„Am Fuße des Leuchtturms von Möwenort, weitab von jedem Dorf und jeder Stadt, wohnte in einem schönen alten Rohrdachhaus Timm Tammer.“… (Die Reise nach Sundevit, Benno Plura)
So beginnt Die Reise nach Sundevit, ein Kinderbuchklassiker von Benno Pludra. 1965 erstmals im Kinderbuchverlag Berlin erschienen, liegt das Buch heute in nahezu unveränderter Form bei Beltz & Gelberg vor – mit den originalen Tuschzeichnungen von Hans Baltzer. Der Text bleibt unverstellt, ruhig erzählt, ohne überflüssigen Ballast.
„Die Reise nach Sundevit“
Timm Tammer ist acht Jahre alt. Er lebt mit seinen Eltern an der Ostsee, nahe eines Leuchtturms. Die Sommerferien sind lang, das Umfeld still. Als eine Pioniergruppe in der Nähe zeltet, freundet sich Timm mit den Jugendlichen an. Sie laden ihn ein, sie auf ihrer Reise nach Sundevit zu begleiten.
Bevor es losgeht, erledigt Timm noch kleine Botengänge: Er bringt eine Brille zu einem Bekannten, liefert einen Schlauch für die LPG, überbringt Tee aufs Feld. Die Zeit läuft davon – und als er zurückkehrt, ist die Gruppe bereits weitergereist. Nur ein Zettel bleibt: „Komm nach.“
Timm geht los. Erst mit dem Fahrrad, später zu Fuß. Er wird aufgehalten, kommt auf ein militärisches Übungsgelände, übernachtet schließlich bei Arbeitern. Am Ende trifft er doch noch auf die Gruppe – und darf sich ihnen anschließen.
Zeitlosigkeit eines DDR-Kinderbuchs
Die Reise nach Sundevit ist kein Abenteuerbuch im klassischen Sinn. Es geht nicht um Prüfungen, nicht um Heldentaten. Es geht um Entscheidungen – kleine, konkrete, nachvollziehbare. Timm tut, was zu tun ist. Ohne Applaus, ohne Anleitung.

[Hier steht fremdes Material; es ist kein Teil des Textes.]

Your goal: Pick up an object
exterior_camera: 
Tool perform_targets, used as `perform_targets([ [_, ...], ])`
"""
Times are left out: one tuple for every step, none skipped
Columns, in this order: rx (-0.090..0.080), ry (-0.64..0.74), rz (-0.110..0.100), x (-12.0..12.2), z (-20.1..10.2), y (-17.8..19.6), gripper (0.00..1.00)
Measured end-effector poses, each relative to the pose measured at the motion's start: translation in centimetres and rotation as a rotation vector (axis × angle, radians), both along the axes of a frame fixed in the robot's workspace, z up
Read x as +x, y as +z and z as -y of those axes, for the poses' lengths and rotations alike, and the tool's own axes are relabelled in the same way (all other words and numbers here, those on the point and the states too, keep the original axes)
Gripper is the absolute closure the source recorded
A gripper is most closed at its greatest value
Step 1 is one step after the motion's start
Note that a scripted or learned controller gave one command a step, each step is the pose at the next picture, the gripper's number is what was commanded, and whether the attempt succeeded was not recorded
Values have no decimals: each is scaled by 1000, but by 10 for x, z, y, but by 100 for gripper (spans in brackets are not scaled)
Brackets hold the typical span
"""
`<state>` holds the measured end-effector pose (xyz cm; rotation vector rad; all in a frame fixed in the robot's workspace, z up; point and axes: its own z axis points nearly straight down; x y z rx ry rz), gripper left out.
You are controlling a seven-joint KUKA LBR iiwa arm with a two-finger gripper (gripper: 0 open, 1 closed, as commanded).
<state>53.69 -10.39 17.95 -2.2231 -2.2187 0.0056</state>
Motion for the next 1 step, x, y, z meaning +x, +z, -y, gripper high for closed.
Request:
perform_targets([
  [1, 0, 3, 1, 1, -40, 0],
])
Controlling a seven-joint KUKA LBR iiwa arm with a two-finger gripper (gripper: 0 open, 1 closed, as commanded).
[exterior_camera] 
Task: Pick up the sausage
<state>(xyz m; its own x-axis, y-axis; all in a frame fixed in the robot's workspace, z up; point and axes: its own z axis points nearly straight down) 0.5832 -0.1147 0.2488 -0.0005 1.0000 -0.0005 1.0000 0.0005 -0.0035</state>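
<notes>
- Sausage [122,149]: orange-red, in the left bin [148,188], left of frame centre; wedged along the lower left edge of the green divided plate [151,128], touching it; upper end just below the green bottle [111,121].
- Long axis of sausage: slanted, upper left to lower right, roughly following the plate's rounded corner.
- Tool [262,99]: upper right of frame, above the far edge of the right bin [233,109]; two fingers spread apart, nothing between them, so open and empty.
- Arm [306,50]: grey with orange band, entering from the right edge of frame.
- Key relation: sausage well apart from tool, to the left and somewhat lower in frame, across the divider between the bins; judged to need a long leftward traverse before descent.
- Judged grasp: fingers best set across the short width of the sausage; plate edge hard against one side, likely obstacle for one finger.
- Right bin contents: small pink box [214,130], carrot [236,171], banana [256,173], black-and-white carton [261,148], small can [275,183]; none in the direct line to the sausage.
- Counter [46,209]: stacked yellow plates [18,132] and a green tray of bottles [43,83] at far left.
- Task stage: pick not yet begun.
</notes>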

Die Sprache bleibt klar und ohne Umwege. Pludra beschreibt, was passiert. Ohne zu deuten. Das macht das Buch auch heute noch gut lesbar, obwohl es stilistisch deutlich aus einer anderen Zeit kommt. Kinder, die heute lesen, finden hier keine erklärten Gefühle, sondern Situationen, die Haltung verlangen.
Ein Kinderbuch über Mut, Freundschaft und Verantwortung
Timm bricht auf, obwohl niemand ihn dazu zwingt. Er hilft, obwohl er es nicht müsste. Er kommt an, weil er nicht aufhört zu gehen. Die Reise nach Sundevit zeigt: Mut ist nicht laut, Freundschaft ist nicht inszeniert, und Verantwortung beginnt oft im Kleinen.
Die Zeichnungen von Hans Baltzer begleiten den Text zurückhaltend. Sie ergänzen, kommentieren nicht. Das Buch erklärt sich nicht – es lässt sich lesen.
Ein Kinderbuchklassiker ohne Ablaufdatum
Die Reise nach Sundevit von Benno Pludra ist ein Buch ohne pädagogischen Überbau, das gerade deshalb Bestand hat. Es erzählt davon, wie ein Kind losgeht – nicht, um zu glänzen, sondern um zu halten, was es zugesagt hat.
Wer Kindern eine Geschichte geben will, die sie ernst nimmt, findet hier ein Buch, das nicht anbietet, sondern einfach erzählt. Und das reicht.